I’m thinking of freshly prepared diced tomatoes from sun-ripened tomatoes.

Or fresh wild garlic, which, finely chopped, unfolds its very special aroma in the freshly prepared mayonnaise.

herbs and mayonnaise
Add the herbs to the mayonnaise.

6. FAQ For this Fish Finger Recipe

I have summarized the most frequently asked questions from cooking courses here:

What gluten-free breadcrumbs do you use for homemade fish sticks?

Bread the fish sticks

I have tried gluten-free breadcrumbs from Schär and Leimer. The Leimer breadcrumbs come closest to the real breadcrumbs.
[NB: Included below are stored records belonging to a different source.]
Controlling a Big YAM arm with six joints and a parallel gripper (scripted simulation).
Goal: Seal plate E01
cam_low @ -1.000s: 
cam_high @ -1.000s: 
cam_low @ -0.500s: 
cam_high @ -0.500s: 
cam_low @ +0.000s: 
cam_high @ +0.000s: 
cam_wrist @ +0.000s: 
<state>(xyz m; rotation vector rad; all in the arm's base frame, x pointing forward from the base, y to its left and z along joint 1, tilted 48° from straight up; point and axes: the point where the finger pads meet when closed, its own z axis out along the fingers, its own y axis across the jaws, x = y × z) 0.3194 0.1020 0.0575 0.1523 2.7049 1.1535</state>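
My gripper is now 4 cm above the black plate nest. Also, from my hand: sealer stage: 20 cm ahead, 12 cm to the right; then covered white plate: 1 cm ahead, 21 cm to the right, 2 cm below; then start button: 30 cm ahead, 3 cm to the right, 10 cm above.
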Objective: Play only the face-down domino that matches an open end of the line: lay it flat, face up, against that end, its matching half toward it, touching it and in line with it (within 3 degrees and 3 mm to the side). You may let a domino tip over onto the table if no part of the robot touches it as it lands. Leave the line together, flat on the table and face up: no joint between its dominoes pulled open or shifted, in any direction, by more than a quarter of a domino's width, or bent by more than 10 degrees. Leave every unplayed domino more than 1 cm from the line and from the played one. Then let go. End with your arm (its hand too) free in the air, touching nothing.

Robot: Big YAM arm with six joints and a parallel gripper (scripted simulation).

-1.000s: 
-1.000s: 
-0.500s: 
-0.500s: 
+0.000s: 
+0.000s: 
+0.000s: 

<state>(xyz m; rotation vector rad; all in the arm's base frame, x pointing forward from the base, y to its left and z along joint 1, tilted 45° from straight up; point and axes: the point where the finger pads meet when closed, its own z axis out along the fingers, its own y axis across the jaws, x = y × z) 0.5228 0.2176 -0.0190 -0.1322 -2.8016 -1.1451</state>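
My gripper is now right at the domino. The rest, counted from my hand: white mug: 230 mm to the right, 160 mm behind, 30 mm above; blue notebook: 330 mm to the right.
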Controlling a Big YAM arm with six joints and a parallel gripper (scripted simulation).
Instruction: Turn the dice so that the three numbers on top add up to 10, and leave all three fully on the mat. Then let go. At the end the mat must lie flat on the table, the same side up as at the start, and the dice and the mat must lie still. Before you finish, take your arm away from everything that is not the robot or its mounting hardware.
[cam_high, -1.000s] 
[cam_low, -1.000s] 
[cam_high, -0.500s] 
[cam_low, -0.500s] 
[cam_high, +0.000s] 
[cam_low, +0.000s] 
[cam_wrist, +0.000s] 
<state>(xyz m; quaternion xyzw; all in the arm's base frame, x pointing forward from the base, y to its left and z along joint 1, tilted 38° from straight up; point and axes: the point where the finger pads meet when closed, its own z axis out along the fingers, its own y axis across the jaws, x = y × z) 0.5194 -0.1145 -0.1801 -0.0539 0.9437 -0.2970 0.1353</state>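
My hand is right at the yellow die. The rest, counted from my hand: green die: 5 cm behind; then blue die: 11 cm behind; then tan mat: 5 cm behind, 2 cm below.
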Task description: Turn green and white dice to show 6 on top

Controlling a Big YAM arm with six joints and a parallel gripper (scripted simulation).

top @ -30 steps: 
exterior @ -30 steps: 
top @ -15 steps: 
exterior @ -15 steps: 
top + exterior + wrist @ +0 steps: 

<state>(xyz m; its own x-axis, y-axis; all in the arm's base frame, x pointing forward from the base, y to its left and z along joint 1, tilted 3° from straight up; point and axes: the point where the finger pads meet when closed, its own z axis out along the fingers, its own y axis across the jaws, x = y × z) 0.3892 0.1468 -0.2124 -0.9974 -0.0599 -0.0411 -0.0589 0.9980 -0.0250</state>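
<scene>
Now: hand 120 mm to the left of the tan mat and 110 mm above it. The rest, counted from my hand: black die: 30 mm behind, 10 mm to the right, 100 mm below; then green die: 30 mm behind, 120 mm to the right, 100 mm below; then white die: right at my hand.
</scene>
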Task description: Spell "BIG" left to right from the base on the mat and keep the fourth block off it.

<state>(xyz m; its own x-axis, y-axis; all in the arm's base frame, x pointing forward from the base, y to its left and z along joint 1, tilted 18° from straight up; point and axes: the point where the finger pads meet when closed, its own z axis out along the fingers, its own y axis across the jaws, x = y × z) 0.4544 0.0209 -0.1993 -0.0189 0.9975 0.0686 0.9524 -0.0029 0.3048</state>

Alternatively, you can buy Schär Burger Buns and grate them into dried breadcrumbs.

Why is pollock better than cod for homemade fish sticks?

Saithe fillet on the cutting board

The thick breading allows industrially produced fish sticks to be prepared with different types of fish.

Due to the thick breading cod is well protected for frying.

Pollock is better fried with a fine breading and with a thicker one.

The fish fillet retains more structure and therefore tastes better.

What cold sauce is your favorite to serve with fish sticks?

Remoulade ingredients before mixing

I love to serve a homemade remoulade sauce with fish sticks and baked fish in general.

How can I serve fish sticks healthier for children?

Beetroot and beetroot salad

Do not serve the fish sticks with French fries. Freshly prepared mashed potatoes and various salads are a good side dish.